■ **What the task asks**
Each record below needs to be written out exactly as it appears.

Saved entries
______________________________
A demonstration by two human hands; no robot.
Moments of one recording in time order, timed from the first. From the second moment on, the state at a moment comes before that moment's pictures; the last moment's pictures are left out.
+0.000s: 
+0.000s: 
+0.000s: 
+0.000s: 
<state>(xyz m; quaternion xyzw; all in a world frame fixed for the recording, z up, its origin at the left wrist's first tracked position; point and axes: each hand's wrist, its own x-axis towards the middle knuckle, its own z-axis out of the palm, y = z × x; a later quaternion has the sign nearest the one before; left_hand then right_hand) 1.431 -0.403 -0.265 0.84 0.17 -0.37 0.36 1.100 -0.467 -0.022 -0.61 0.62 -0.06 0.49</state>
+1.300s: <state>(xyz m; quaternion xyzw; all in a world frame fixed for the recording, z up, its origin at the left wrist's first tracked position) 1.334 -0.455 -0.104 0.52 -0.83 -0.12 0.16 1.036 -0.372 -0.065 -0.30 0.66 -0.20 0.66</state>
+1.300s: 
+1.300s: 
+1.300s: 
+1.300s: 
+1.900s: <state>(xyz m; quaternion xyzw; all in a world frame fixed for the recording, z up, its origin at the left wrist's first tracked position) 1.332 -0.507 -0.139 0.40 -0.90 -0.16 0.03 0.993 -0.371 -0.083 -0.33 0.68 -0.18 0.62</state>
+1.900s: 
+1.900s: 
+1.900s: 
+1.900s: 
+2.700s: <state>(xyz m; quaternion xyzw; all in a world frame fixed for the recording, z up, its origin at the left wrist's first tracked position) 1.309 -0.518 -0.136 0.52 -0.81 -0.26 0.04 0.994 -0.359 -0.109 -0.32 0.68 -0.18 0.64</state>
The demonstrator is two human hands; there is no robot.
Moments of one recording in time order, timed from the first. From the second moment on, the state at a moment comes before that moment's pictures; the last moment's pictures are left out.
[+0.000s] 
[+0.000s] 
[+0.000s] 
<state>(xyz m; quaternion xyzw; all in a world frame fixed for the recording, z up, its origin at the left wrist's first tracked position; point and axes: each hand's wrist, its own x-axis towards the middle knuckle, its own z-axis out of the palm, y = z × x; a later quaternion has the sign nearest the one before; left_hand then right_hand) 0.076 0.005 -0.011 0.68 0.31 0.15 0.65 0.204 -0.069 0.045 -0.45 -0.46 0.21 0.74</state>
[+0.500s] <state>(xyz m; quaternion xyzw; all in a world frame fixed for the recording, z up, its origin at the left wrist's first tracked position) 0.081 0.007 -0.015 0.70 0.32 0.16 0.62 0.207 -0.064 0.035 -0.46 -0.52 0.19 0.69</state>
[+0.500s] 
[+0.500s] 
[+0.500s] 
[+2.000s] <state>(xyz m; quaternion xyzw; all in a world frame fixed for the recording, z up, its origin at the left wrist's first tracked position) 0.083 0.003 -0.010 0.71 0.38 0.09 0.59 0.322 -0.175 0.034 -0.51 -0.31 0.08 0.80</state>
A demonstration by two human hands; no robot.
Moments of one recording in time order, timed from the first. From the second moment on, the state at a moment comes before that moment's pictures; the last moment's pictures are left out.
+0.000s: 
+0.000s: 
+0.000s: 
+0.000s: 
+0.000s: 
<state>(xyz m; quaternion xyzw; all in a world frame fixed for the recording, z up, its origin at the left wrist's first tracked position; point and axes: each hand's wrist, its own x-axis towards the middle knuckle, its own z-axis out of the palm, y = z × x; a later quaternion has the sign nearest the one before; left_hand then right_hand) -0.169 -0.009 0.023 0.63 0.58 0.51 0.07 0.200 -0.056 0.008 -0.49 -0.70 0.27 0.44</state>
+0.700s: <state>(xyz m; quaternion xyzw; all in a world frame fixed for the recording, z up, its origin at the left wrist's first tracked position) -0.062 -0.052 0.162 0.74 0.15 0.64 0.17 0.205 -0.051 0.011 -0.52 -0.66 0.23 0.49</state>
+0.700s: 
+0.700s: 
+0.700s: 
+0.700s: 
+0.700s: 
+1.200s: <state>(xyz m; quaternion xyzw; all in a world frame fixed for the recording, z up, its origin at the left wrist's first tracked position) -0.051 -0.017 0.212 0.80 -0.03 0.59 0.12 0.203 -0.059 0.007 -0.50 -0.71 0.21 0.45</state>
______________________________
■ **Written reply**
A demonstration by two human hands; no robot.
Moments of one recording in time order, timed from the first. From the second moment on, the state at a moment comes before that moment's pictures; the last moment's pictures are left out.
+0.000s: 
+0.000s: 
+0.000s: 
+0.000s: 
<state>(xyz m; quaternion xyzw; all in a world frame fixed for the recording, z up, its origin at the left wrist's first tracked position; point and axes: each hand's wrist, its own x-axis towards the middle knuckle, its own z-axis out of the palm, y = z × x; a later quaternion has the sign nearest the one before; left_hand then right_hand) 1.431 -0.403 -0.265 0.84 0.17 -0.37 0.36 1.100 -0.467 -0.022 -0.61 0.62 -0.06 0.49</state>
+1.300s: <state>(xyz m; quaternion xyzw; all in a world frame fixed for the recording, z up, its origin at the left wrist's first tracked position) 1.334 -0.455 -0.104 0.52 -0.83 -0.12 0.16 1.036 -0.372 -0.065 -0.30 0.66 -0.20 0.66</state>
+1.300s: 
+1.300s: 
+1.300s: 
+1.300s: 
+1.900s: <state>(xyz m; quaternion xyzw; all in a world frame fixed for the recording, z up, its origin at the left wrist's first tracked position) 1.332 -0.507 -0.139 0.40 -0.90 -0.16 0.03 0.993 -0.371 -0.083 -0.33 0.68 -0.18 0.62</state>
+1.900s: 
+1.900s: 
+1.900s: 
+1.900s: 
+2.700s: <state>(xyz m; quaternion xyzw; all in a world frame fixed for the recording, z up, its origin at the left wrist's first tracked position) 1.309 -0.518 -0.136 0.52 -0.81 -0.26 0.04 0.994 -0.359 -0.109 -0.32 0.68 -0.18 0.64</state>
The demonstrator is two human hands; there is no robot.
Moments of one recording in time order, timed from the first. From the second moment on, the state at a moment comes before that moment's pictures; the last moment's pictures are left out.
[+0.000s] 
[+0.000s] 
[+0.000s] 
<state>(xyz m; quaternion xyzw; all in a world frame fixed for the recording, z up, its origin at the left wrist's first tracked position; point and axes: each hand's wrist, its own x-axis towards the middle knuckle, its own z-axis out of the palm, y = z × x; a later quaternion has the sign nearest the one before; left_hand then right_hand) 0.076 0.005 -0.011 0.68 0.31 0.15 0.65 0.204 -0.069 0.045 -0.45 -0.46 0.21 0.74</state>
[+0.500s] <state>(xyz m; quaternion xyzw; all in a world frame fixed for the recording, z up, its origin at the left wrist's first tracked position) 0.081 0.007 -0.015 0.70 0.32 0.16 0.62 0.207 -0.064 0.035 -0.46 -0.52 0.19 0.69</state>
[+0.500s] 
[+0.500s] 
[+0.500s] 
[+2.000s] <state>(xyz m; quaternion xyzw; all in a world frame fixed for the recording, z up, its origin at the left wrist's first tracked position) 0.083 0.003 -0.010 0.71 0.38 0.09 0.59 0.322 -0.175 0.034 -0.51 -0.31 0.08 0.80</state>
A demonstration by two human hands; no robot.
Moments of one recording in time order, timed from the first. From the second moment on, the state at a moment comes before that moment's pictures; the last moment's pictures are left out.
+0.000s: 
+0.000s: 
+0.000s: 
+0.000s: 
+0.000s: 
<state>(xyz m; quaternion xyzw; all in a world frame fixed for the recording, z up, its origin at the left wrist's first tracked position; point and axes: each hand's wrist, its own x-axis towards the middle knuckle, its own z-axis out of the palm, y = z × x; a later quaternion has the sign nearest the one before; left_hand then right_hand) -0.169 -0.009 0.023 0.63 0.58 0.51 0.07 0.200 -0.056 0.008 -0.49 -0.70 0.27 0.44</state>
+0.700s: <state>(xyz m; quaternion xyzw; all in a world frame fixed for the recording, z up, its origin at the left wrist's first tracked position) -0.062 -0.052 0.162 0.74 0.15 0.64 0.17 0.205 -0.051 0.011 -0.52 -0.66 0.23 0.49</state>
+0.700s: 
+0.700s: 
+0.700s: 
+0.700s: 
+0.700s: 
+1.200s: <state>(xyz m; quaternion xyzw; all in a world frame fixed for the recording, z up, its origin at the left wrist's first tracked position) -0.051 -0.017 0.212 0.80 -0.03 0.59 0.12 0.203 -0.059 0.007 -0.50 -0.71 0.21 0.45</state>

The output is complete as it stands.